What you have to do - I'd like every record given again exactly, please.

Exercise inputs -
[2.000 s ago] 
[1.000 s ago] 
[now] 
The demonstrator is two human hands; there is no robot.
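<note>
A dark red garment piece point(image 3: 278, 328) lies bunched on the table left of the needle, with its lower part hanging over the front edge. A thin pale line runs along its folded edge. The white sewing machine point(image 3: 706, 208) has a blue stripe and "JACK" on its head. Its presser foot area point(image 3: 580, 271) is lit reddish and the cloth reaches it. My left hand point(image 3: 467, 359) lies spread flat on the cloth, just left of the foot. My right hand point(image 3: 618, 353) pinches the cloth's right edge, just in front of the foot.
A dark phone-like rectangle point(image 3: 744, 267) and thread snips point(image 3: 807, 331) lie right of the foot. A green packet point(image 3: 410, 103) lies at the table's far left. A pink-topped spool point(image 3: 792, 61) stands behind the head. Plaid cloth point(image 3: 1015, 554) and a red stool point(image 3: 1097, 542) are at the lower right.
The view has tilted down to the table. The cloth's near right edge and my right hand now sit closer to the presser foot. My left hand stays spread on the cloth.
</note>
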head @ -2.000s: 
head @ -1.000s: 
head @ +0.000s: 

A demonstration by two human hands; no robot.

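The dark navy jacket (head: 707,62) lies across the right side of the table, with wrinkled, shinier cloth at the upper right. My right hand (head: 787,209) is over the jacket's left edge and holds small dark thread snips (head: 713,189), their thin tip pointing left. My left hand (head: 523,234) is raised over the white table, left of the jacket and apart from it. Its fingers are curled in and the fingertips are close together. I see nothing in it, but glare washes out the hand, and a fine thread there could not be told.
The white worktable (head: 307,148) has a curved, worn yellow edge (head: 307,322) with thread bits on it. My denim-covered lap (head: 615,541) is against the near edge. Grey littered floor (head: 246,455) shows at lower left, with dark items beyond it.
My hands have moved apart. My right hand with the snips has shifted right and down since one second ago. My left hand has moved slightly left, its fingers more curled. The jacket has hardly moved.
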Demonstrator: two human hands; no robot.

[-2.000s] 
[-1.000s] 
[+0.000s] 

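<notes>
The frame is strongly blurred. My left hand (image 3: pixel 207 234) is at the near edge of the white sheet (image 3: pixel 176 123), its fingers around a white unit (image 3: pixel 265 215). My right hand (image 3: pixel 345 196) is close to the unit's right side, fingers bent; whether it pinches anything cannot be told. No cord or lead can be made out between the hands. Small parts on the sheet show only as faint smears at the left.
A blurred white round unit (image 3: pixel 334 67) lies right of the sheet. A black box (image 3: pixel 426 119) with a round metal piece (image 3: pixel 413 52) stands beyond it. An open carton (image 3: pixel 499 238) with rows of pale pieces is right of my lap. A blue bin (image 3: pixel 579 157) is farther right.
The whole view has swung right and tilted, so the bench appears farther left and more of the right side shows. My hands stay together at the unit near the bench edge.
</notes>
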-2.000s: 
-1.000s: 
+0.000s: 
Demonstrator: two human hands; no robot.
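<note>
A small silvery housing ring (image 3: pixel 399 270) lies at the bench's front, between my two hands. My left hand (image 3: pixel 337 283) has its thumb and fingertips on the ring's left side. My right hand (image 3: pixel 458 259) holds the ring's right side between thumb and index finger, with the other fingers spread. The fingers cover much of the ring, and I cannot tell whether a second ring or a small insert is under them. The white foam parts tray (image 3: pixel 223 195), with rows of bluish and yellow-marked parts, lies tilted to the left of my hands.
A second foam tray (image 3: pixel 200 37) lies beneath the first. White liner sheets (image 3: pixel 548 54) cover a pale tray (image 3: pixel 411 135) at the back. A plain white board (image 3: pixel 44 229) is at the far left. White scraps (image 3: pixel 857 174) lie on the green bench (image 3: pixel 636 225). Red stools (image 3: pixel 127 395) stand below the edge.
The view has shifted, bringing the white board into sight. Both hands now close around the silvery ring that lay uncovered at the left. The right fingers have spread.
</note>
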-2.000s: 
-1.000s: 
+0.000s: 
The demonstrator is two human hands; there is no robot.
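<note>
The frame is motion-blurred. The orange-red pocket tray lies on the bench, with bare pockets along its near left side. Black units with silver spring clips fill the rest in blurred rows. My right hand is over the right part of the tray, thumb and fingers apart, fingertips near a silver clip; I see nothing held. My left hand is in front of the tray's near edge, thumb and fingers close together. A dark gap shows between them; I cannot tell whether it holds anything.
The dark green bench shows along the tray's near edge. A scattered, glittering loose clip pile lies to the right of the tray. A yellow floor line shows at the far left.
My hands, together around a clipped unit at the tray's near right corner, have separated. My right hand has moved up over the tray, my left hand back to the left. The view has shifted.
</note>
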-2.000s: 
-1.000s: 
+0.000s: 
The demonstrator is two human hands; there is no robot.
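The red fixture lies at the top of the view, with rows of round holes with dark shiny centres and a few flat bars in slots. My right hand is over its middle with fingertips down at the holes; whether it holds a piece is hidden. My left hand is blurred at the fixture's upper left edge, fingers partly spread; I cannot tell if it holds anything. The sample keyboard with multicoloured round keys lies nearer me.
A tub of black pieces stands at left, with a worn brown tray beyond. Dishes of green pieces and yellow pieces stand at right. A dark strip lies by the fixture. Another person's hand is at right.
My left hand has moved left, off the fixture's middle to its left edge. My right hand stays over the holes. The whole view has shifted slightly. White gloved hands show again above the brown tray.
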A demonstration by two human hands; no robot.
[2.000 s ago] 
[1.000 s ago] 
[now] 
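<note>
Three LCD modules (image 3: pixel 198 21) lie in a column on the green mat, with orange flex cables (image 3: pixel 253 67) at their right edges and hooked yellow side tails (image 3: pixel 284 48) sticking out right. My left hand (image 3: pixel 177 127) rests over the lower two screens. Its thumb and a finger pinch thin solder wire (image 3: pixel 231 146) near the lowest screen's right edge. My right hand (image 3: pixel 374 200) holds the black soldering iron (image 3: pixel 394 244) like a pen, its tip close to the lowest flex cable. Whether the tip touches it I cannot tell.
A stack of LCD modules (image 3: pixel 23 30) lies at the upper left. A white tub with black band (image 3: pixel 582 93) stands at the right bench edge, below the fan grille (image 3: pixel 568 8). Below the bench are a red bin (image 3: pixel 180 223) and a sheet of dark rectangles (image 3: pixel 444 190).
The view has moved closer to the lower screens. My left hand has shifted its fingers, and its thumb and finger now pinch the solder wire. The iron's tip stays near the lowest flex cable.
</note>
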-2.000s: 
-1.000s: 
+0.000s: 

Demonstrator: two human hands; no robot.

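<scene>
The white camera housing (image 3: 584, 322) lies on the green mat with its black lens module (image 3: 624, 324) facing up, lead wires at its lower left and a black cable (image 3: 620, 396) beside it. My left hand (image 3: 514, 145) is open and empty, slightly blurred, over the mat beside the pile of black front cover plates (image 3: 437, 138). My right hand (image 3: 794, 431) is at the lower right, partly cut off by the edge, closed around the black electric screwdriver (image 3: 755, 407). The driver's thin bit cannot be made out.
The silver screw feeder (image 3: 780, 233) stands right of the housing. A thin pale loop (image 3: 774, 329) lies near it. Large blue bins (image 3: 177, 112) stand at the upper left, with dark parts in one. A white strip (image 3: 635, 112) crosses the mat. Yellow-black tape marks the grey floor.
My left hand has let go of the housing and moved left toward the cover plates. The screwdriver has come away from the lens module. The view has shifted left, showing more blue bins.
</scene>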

Task solution -
[2.000 s ago] 
[1.000 s ago] 
[now] 
The demonstrator is two human hands; there is no robot.
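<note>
A dark red garment piece point(image 3: 278, 328) lies bunched on the table left of the needle, with its lower part hanging over the front edge. A thin pale line runs along its folded edge. The white sewing machine point(image 3: 706, 208) has a blue stripe and "JACK" on its head. Its presser foot area point(image 3: 580, 271) is lit reddish and the cloth reaches it. My left hand point(image 3: 467, 359) lies spread flat on the cloth, just left of the foot. My right hand point(image 3: 618, 353) pinches the cloth's right edge, just in front of the foot.
A dark phone-like rectangle point(image 3: 744, 267) and thread snips point(image 3: 807, 331) lie right of the foot. A green packet point(image 3: 410, 103) lies at the table's far left. A pink-topped spool point(image 3: 792, 61) stands behind the head. Plaid cloth point(image 3: 1015, 554) and a red stool point(image 3: 1097, 542) are at the lower right.
The view has tilted down to the table. The cloth's near right edge and my right hand now sit closer to the presser foot. My left hand stays spread on the cloth.
</note>
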head @ -2.000s: 
head @ -1.000s: 
head @ +0.000s: 

A demonstration by two human hands; no robot.

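The dark navy jacket (head: 707,62) lies across the right side of the table, with wrinkled, shinier cloth at the upper right. My right hand (head: 787,209) is over the jacket's left edge and holds small dark thread snips (head: 713,189), their thin tip pointing left. My left hand (head: 523,234) is raised over the white table, left of the jacket and apart from it. Its fingers are curled in and the fingertips are close together. I see nothing in it, but glare washes out the hand, and a fine thread there could not be told.
The white worktable (head: 307,148) has a curved, worn yellow edge (head: 307,322) with thread bits on it. My denim-covered lap (head: 615,541) is against the near edge. Grey littered floor (head: 246,455) shows at lower left, with dark items beyond it.
My hands have moved apart. My right hand with the snips has shifted right and down since one second ago. My left hand has moved slightly left, its fingers more curled. The jacket has hardly moved.
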Demonstrator: two human hands; no robot.

[-2.000s] 
[-1.000s] 
[+0.000s] 

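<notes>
The frame is strongly blurred. My left hand (image 3: pixel 207 234) is at the near edge of the white sheet (image 3: pixel 176 123), its fingers around a white unit (image 3: pixel 265 215). My right hand (image 3: pixel 345 196) is close to the unit's right side, fingers bent; whether it pinches anything cannot be told. No cord or lead can be made out between the hands. Small parts on the sheet show only as faint smears at the left.
A blurred white round unit (image 3: pixel 334 67) lies right of the sheet. A black box (image 3: pixel 426 119) with a round metal piece (image 3: pixel 413 52) stands beyond it. An open carton (image 3: pixel 499 238) with rows of pale pieces is right of my lap. A blue bin (image 3: pixel 579 157) is farther right.
The whole view has swung right and tilted, so the bench appears farther left and more of the right side shows. My hands stay together at the unit near the bench edge.
</notes>
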-2.000s: 
-1.000s: 
+0.000s: 
Demonstrator: two human hands; no robot.
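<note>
A small silvery housing ring (image 3: pixel 399 270) lies at the bench's front, between my two hands. My left hand (image 3: pixel 337 283) has its thumb and fingertips on the ring's left side. My right hand (image 3: pixel 458 259) holds the ring's right side between thumb and index finger, with the other fingers spread. The fingers cover much of the ring, and I cannot tell whether a second ring or a small insert is under them. The white foam parts tray (image 3: pixel 223 195), with rows of bluish and yellow-marked parts, lies tilted to the left of my hands.
A second foam tray (image 3: pixel 200 37) lies beneath the first. White liner sheets (image 3: pixel 548 54) cover a pale tray (image 3: pixel 411 135) at the back. A plain white board (image 3: pixel 44 229) is at the far left. White scraps (image 3: pixel 857 174) lie on the green bench (image 3: pixel 636 225). Red stools (image 3: pixel 127 395) stand below the edge.
The view has shifted, bringing the white board into sight. Both hands now close around the silvery ring that lay uncovered at the left. The right fingers have spread.
</note>
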-2.000s: 
-1.000s: 
+0.000s: 
The demonstrator is two human hands; there is no robot.
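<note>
The frame is motion-blurred. The orange-red pocket tray lies on the bench, with bare pockets along its near left side. Black units with silver spring clips fill the rest in blurred rows. My right hand is over the right part of the tray, thumb and fingers apart, fingertips near a silver clip; I see nothing held. My left hand is in front of the tray's near edge, thumb and fingers close together. A dark gap shows between them; I cannot tell whether it holds anything.
The dark green bench shows along the tray's near edge. A scattered, glittering loose clip pile lies to the right of the tray. A yellow floor line shows at the far left.
My hands, together around a clipped unit at the tray's near right corner, have separated. My right hand has moved up over the tray, my left hand back to the left. The view has shifted.
</note>
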-2.000s: 
-1.000s: 
+0.000s: 
The demonstrator is two human hands; there is no robot.
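The red fixture lies at the top of the view, with rows of round holes with dark shiny centres and a few flat bars in slots. My right hand is over its middle with fingertips down at the holes; whether it holds a piece is hidden. My left hand is blurred at the fixture's upper left edge, fingers partly spread; I cannot tell if it holds anything. The sample keyboard with multicoloured round keys lies nearer me.
A tub of black pieces stands at left, with a worn brown tray beyond. Dishes of green pieces and yellow pieces stand at right. A dark strip lies by the fixture. Another person's hand is at right.
My left hand has moved left, off the fixture's middle to its left edge. My right hand stays over the holes. The whole view has shifted slightly. White gloved hands show again above the brown tray.
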A demonstration by two human hands; no robot.
[2.000 s ago] 
[1.000 s ago] 
[now] 
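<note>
Three LCD modules (image 3: pixel 198 21) lie in a column on the green mat, with orange flex cables (image 3: pixel 253 67) at their right edges and hooked yellow side tails (image 3: pixel 284 48) sticking out right. My left hand (image 3: pixel 177 127) rests over the lower two screens. Its thumb and a finger pinch thin solder wire (image 3: pixel 231 146) near the lowest screen's right edge. My right hand (image 3: pixel 374 200) holds the black soldering iron (image 3: pixel 394 244) like a pen, its tip close to the lowest flex cable. Whether the tip touches it I cannot tell.
A stack of LCD modules (image 3: pixel 23 30) lies at the upper left. A white tub with black band (image 3: pixel 582 93) stands at the right bench edge, below the fan grille (image 3: pixel 568 8). Below the bench are a red bin (image 3: pixel 180 223) and a sheet of dark rectangles (image 3: pixel 444 190).
The view has moved closer to the lower screens. My left hand has shifted its fingers, and its thumb and finger now pinch the solder wire. The iron's tip stays near the lowest flex cable.
</note>
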-2.000s: 
-1.000s: 
+0.000s: 

Demonstrator: two human hands; no robot.

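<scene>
The white camera housing (image 3: 584, 322) lies on the green mat with its black lens module (image 3: 624, 324) facing up, lead wires at its lower left and a black cable (image 3: 620, 396) beside it. My left hand (image 3: 514, 145) is open and empty, slightly blurred, over the mat beside the pile of black front cover plates (image 3: 437, 138). My right hand (image 3: 794, 431) is at the lower right, partly cut off by the edge, closed around the black electric screwdriver (image 3: 755, 407). The driver's thin bit cannot be made out.
The silver screw feeder (image 3: 780, 233) stands right of the housing. A thin pale loop (image 3: 774, 329) lies near it. Large blue bins (image 3: 177, 112) stand at the upper left, with dark parts in one. A white strip (image 3: 635, 112) crosses the mat. Yellow-black tape marks the grey floor.
My left hand has let go of the housing and moved left toward the cover plates. The screwdriver has come away from the lens module. The view has shifted left, showing more blue bins.
</scene>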

The answer to this exercise has been written out completely.